The Bayesian estimator is biased. I also should have used the posterior mean as its loss function is the same as for the sample mean. The posterior mean is generally more efficient, from a Frequentist perspective, and there would be less bias because of the shape of the distributions involved.
The goal, however, was to show you what is going on.
The first image is of the sampling distribution of the estimator of the scale parameter. If the posterior mean of the variance had been used, it would have been narrower and slightly to the right. It may have been somewhat different in shape as well.
Even though there was no information provided by the prior for the location of the variance, it should be observed that in providing information about the mean, it had the effect of regularizing the area of the posterior estimate of the variance.

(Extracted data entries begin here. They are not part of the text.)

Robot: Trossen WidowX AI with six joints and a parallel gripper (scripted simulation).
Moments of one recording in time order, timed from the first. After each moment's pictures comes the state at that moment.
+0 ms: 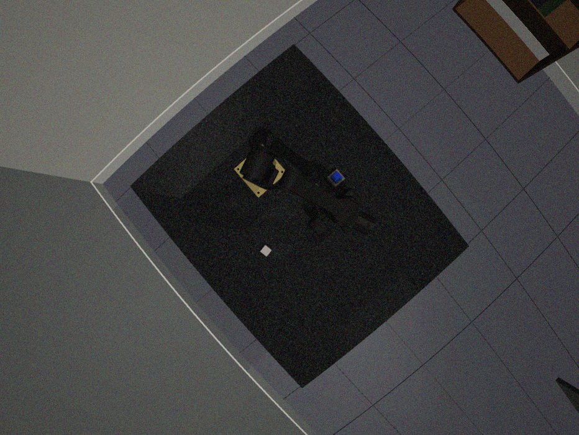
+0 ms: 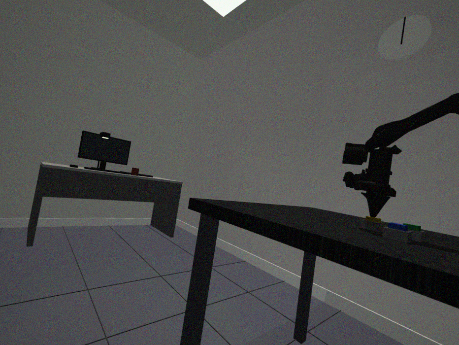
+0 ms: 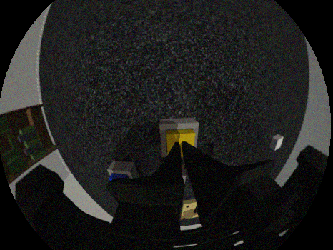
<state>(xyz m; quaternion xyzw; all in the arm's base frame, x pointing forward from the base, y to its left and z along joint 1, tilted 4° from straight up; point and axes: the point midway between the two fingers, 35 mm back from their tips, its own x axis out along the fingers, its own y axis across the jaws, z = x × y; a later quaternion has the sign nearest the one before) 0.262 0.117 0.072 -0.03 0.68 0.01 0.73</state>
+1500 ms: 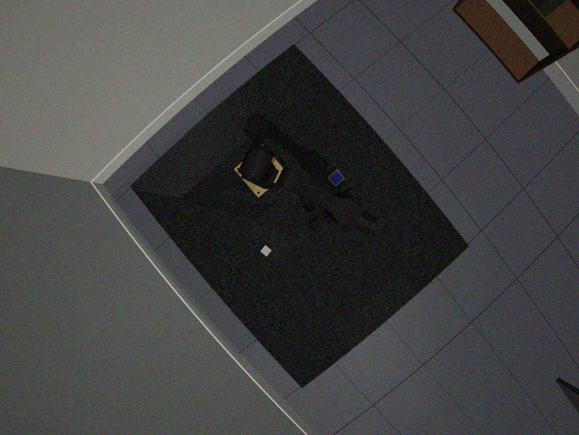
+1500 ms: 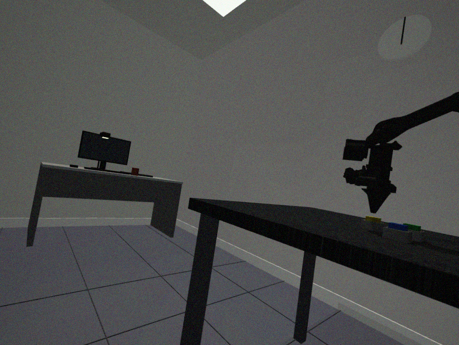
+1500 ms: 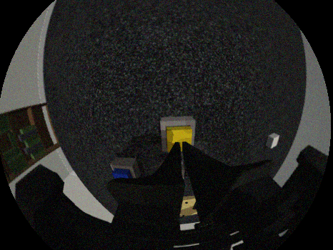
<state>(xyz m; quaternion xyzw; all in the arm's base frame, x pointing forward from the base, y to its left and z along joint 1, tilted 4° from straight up) 0.262 0.117 0.085 -0.03 0.68 0.01 0.73</state>
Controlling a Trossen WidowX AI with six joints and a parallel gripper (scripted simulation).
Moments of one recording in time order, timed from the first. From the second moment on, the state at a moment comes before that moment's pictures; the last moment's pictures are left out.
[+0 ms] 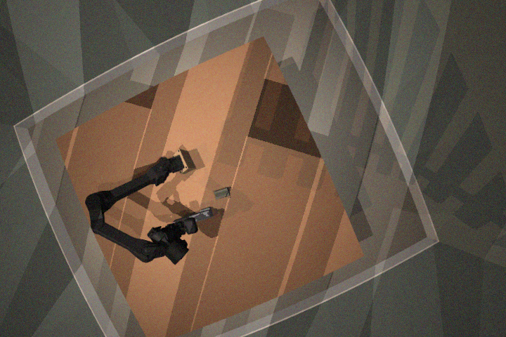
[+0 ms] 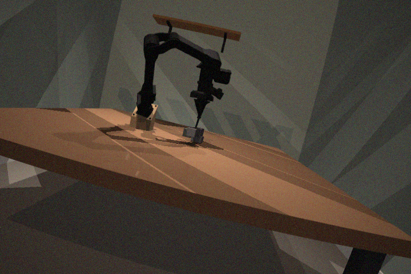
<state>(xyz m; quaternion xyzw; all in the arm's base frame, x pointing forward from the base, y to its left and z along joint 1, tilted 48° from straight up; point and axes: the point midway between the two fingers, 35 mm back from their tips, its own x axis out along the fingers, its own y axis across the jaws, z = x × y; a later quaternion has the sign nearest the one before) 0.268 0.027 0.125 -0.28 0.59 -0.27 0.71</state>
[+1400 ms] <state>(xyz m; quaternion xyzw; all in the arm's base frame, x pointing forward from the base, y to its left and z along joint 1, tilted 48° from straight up) 0.282 0.075 0.092 -0.47 0.65 -0.09 0.59</state>
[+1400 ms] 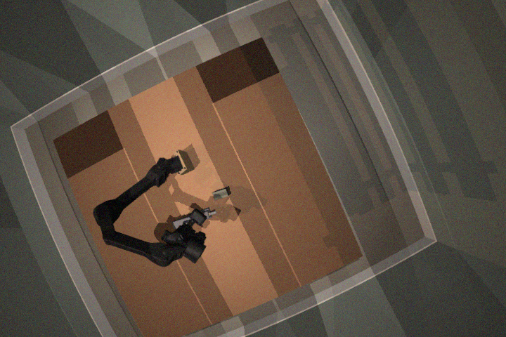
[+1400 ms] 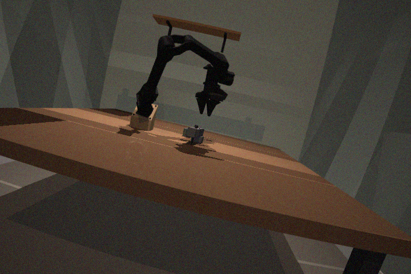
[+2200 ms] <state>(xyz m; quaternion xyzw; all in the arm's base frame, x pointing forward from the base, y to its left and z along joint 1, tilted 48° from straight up) 0.282 0.091 -0.028 -0.69 0.63 0.22 0.30</state>
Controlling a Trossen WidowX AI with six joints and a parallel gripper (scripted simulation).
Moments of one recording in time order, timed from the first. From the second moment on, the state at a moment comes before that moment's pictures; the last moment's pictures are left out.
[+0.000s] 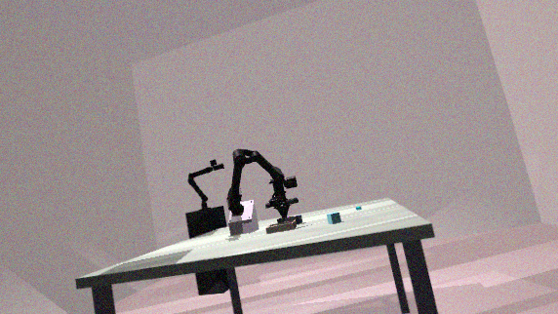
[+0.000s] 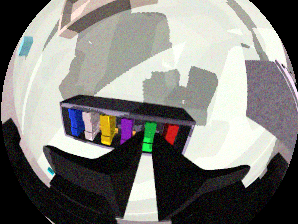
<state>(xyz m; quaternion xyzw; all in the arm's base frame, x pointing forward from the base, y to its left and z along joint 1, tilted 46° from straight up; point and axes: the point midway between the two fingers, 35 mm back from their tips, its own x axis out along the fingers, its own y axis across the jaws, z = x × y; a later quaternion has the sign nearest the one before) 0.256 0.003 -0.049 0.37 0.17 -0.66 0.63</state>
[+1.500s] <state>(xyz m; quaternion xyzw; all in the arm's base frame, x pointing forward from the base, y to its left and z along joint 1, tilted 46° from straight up) 0.256 0.015 -0.036 0.37 0.17 -0.65 0.64</state>
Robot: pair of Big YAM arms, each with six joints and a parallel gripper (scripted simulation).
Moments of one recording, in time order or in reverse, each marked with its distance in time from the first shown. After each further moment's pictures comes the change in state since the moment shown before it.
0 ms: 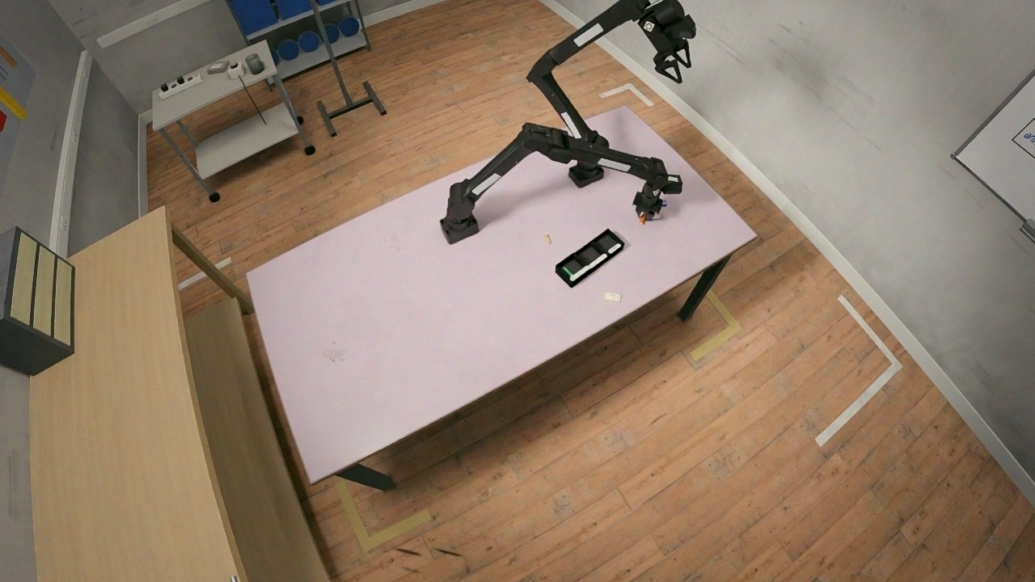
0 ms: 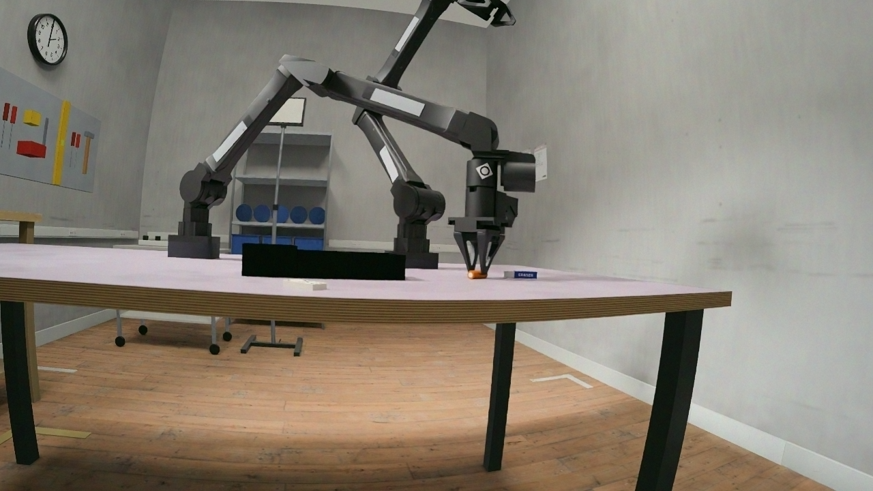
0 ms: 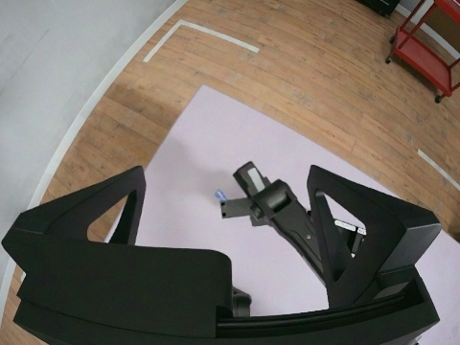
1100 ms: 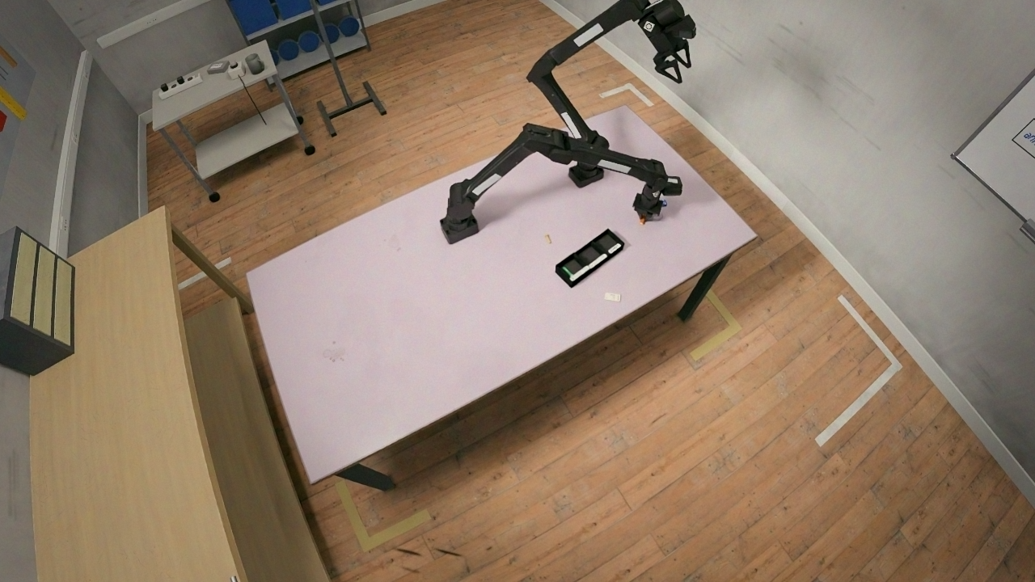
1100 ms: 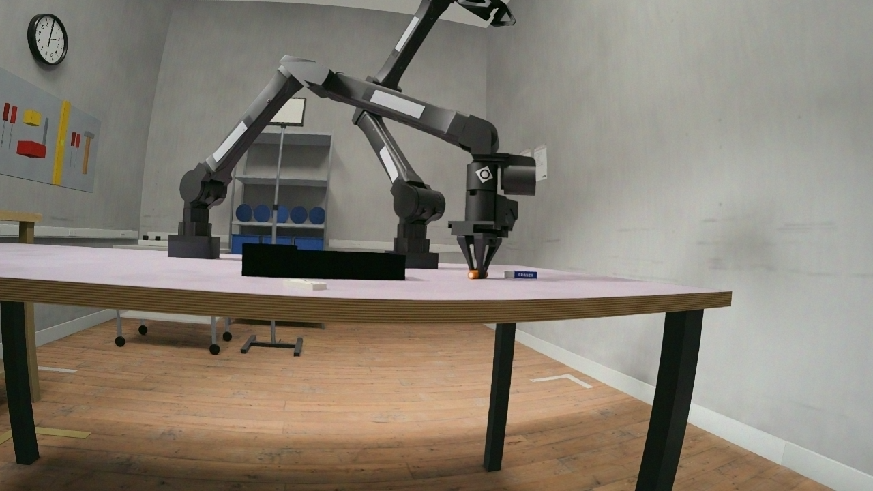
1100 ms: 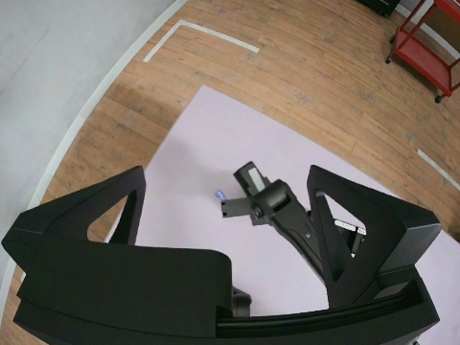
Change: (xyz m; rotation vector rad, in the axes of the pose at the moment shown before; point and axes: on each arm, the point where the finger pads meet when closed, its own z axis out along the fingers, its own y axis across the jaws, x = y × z) left arm 0.000 0.000 0.000 0.000 0.000 0.000; right arm 0.001 -0.002 0.007 0.004 -0.002 -0.001
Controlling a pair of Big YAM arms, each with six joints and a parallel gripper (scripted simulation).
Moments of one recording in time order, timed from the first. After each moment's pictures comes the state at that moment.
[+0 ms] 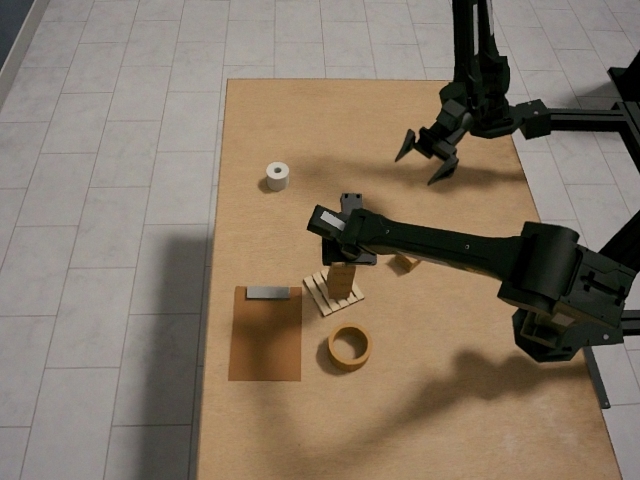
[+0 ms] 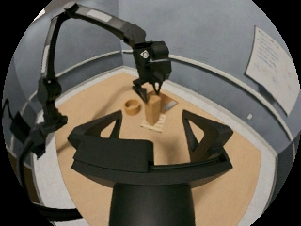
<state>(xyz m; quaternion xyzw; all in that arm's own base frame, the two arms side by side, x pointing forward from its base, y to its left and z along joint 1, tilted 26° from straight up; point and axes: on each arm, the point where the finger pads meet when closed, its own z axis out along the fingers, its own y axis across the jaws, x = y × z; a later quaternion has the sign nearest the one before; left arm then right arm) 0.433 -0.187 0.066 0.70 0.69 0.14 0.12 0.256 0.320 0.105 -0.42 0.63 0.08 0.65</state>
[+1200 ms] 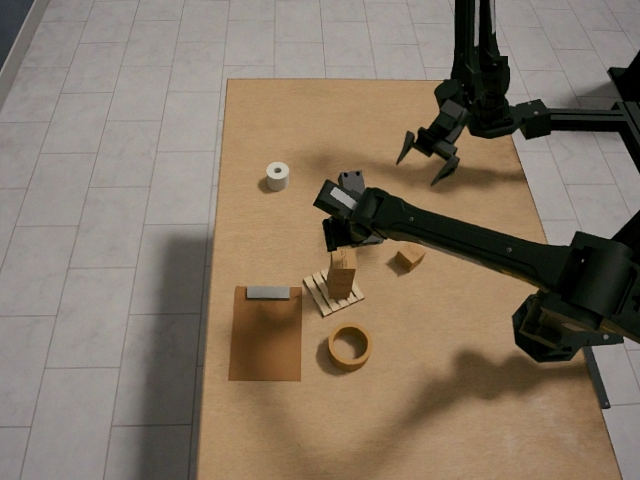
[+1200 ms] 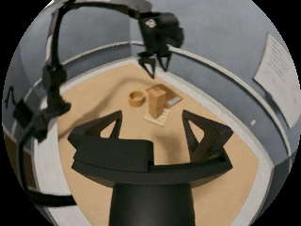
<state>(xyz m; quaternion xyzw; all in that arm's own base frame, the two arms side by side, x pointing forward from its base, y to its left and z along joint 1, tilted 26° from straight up) 0.413 -0.212 0.136 0.64 0.74 0.14 0.18 0.251 0.315 0.094 -0.47 0.64 0.08 0.60</state>
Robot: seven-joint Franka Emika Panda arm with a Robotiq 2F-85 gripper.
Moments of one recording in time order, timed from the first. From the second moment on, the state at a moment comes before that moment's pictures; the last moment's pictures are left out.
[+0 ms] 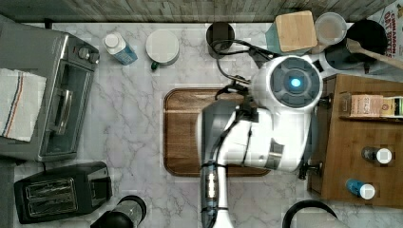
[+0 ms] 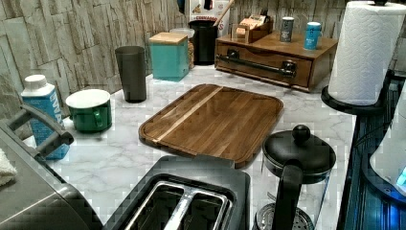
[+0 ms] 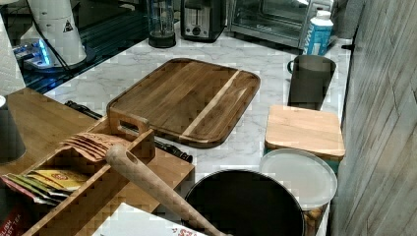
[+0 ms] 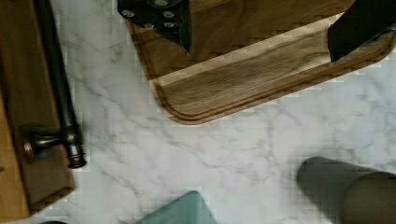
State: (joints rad) arm -0.07 0.04 -0.11 -1.92 -0.03 0.46 -0.58
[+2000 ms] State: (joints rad) arm -0.21 0.20 -0.24 -2.17 -0.24 0.89 -0.77
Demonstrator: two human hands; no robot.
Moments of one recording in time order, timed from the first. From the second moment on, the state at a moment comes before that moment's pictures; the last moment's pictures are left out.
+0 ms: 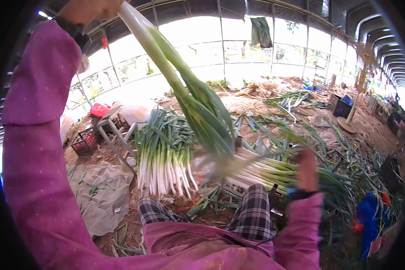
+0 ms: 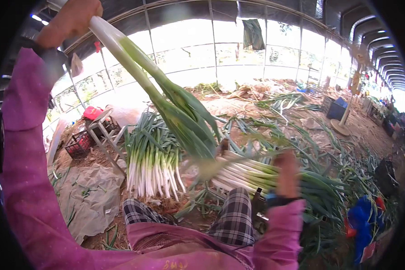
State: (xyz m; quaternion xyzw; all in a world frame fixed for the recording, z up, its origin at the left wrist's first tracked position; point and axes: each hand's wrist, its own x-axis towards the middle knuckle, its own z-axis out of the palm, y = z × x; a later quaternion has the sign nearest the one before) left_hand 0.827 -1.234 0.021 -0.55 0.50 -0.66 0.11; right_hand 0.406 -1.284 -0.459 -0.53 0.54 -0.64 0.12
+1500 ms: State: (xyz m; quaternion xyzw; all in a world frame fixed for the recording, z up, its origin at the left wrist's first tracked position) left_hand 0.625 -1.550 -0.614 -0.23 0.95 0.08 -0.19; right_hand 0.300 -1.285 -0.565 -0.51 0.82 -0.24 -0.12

The sampling distribution of the mean should be the triangle created by the underlying process. Note that the sampling distribution of the MAP estimator goes above one, which should be the asymptotic vertex of the set of means. The Frequentist estimator is somewhat like a lump.
The distribution of the actual set of means used in the simulation is a triangle, roughly, but too short by a bit.
If looked at together, the regularization of the Bayesian method tends to pull estimates to the center, making it a bit too tall, and the lack of regularization flattens the Frequentist estimator, with some estimates of the mean outside the viable range.
The concern of the posterior point estimates is not to create a sampling distribution but to estimate a location. In this case, the true mean for each sample was drawn from the distribution above. The real question is $\mu-\hat{\mu}$, the offset of the estimate from the true value. There is a slight improvement in precision with the Bayesian estimator over the Frequentist estimator.
Now, let us consider another problem that has been simplified, but is related to a real problem in finance. I also made a few small changes to make it applicable to another real problem in another field.
The problem happens on a roulette wheel, numbered 0 to 40 with no 00. The wheel is spun in a room that you cannot see, then two coins are tossed. If the coin comes up “heads,” then the result is reported as $mod_{40}(\theta+1)$, else it is reported as $mod_{40}(\theta-1).$ We will assume it is a fair coin.
So, if $\theta=3$, the sample space is $\{(2,2),(2,4),(4,2), (4,4)\}.$ The minimum variance unbiased estimator is the sample mean. The sample means that map to the samples above are $\{2,3,3,4\}.$ The population variance is $(1+0+0+1)/4=1/2.$ If you were to gamble on the outcome with a $1:1$ payout, then your expected value is \$0.00.
The Bayesian estimator depends on the likelihood function. The prior would be $$\Pr(\theta=k)=\frac{1}{41},0\le\theta\le{40},\theta\in\mathbb{Z}.$$ The likelihood would be that $\theta$ has a fifty percent chance of being plus or minus one unit, modulo 40, and a zero percent chance everywhere else.
When the sample is $(2,2)$ then the posterior gives a fifty percent mass to $1$ and $3$ each. When it is $(4,4)$, there is fifty percent mass on $3$ and $5$. Otherwise, one hundred percent of the mass is on $3$. The rational Bayesian procedure in the tied case is to toss a fair coin and let the coin decide the point estimator. In that scenario, $1/8$th of the time the estimator will be off by two units. The variance would be $(2^2)/8+(2^2)/8=1.$
The Bayesian estimator would be correct 75% of the time, but very wrong 25% of the time. It is unbiased, but it does not minimize the variance because there is no support in the posterior for $\bar{x}$ when the observations are equal.
If you were gambling, the expected rate of winning using the Frequentist odds system, would be that the Bayesian would win \$4 over eight bets, $1+1+1+1+1+1-1-1$.
Finally, you can see the information loss between the median and the mean for data drawn from a standard normal distribution. The median makes less use of information and as such, has a higher variance sampling distribution.
The mean-variance trade off is about long term performance over many samples and is not about specific performance in a given sample. The RMSE is an unrelated discussion.